This method was developed by Dunn (1973) and improved by Bezdek (1981) and is frequently
used in image segmentation and pattern recognition. The main disadvantage of FCM is that the
sum of membership values of a data point in all the clusters must be one and so the algorithm has
difficulty in handling outlier points (Cox 2005). Frank Klawonn & Annette Keller (1997) have
proposed a modified C-means algorithm with changed distance function which is the dot product
instead of the conventional Euclidean distance. This method is used for identifying clusters of
new shapes. An additional term is injected into the objective function to constrain the behaviour
of membership functions with the neighbourhood effect by Lei Jiang & Wenhui Yang (2003).
Krishnapuram & Keller (1996) have proposed a fuzzy-possibilistic C-means (FPCM) model and
algorithm that generated both membership and typicality values when clustering unlabelled data.
FPCM constrains the typicality values so that the sum of over all data points of typicality to a
cluster is one. The row sum constraint produces unrealistic typicality values for large data sets.
Later they have modified it by a new model called possibilistic-fuzzy C-means (PFCM) model.
PFCM produces memberships and possibilities simultaneously, along with the usual point prototypes
or cluster centers for each cluster (Pal et al 2005). Both FPCM and PFCM require some
boot strap method for initialization of weights.
Fuzzy clustering algorithms and classification method
In real applications very often no sharp boundary between clusters so that fuzzy clustering is
often better suited for the data.

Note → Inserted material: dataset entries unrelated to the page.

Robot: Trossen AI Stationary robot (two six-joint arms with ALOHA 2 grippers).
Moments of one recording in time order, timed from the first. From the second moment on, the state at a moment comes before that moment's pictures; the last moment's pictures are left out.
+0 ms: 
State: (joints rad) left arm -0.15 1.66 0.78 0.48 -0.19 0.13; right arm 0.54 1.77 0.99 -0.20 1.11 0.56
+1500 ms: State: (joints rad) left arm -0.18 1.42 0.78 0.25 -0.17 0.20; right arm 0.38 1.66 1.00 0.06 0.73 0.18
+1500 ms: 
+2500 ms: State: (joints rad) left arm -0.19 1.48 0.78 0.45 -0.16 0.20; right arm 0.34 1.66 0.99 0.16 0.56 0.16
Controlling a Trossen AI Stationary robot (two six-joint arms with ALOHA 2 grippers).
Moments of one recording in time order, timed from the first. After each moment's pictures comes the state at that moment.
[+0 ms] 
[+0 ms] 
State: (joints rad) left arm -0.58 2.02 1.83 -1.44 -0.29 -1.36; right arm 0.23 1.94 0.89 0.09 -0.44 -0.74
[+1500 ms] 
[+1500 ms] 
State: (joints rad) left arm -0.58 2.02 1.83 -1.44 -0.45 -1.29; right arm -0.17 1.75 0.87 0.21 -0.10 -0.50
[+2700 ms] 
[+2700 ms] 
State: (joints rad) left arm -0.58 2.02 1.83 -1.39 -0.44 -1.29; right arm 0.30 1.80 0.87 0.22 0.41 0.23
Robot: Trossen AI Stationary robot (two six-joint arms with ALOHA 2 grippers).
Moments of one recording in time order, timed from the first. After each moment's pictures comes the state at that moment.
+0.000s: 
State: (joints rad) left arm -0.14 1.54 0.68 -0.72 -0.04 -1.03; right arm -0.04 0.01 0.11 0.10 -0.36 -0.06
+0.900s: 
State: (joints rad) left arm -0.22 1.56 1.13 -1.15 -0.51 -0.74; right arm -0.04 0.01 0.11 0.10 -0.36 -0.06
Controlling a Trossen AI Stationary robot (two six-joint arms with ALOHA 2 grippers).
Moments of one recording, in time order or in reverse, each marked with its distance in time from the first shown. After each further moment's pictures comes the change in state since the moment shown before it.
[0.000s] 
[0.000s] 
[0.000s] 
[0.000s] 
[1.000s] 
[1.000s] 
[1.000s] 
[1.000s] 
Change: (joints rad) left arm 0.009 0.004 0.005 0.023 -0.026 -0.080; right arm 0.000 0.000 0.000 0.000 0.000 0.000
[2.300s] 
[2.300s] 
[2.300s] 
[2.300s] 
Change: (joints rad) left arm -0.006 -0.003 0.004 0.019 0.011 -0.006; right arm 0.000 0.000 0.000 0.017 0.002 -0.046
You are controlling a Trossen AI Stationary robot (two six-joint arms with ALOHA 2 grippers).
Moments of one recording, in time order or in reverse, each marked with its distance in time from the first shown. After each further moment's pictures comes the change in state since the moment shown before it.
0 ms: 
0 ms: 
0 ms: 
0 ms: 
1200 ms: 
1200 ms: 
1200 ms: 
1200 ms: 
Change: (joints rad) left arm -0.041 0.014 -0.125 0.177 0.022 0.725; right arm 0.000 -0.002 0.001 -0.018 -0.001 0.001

Membership degrees between zero and one are used in fuzzy
clustering instead of crisp assignments of the data to clusters.
The resulting data partition improves data understanding and reveals its internal structure.
Partition clustering algorithms divide up a data set into clusters or classes, where similar data
objects are assigned to the same cluster whereas dissimilar data objects should belong to different
clusters.
Areas of application of fuzzy cluster analysis include data analysis, pattern recognition, and
image segmentation. The detection of special geometrical shapes like circles and ellipses can be
achieved by so-called shell clustering algorithms.
Fuzzy C means
The most prominent algorithm is the FCM or fuzzy C means algorithm. The fuzzy C means
algorithm was proposed as an improvement of the classic hard C-means clustering algorithm.
The FCM algorithm receives the data or the sample space, an n×m matrix where n is the number
of data and m is the number of parameters. The number of clusters c, the assumption partition
matrix U, the convergence value E all must be given to the algorithm. The assumption partition
matrix has c number of rows and n number of columns and contains values from 0 to 1.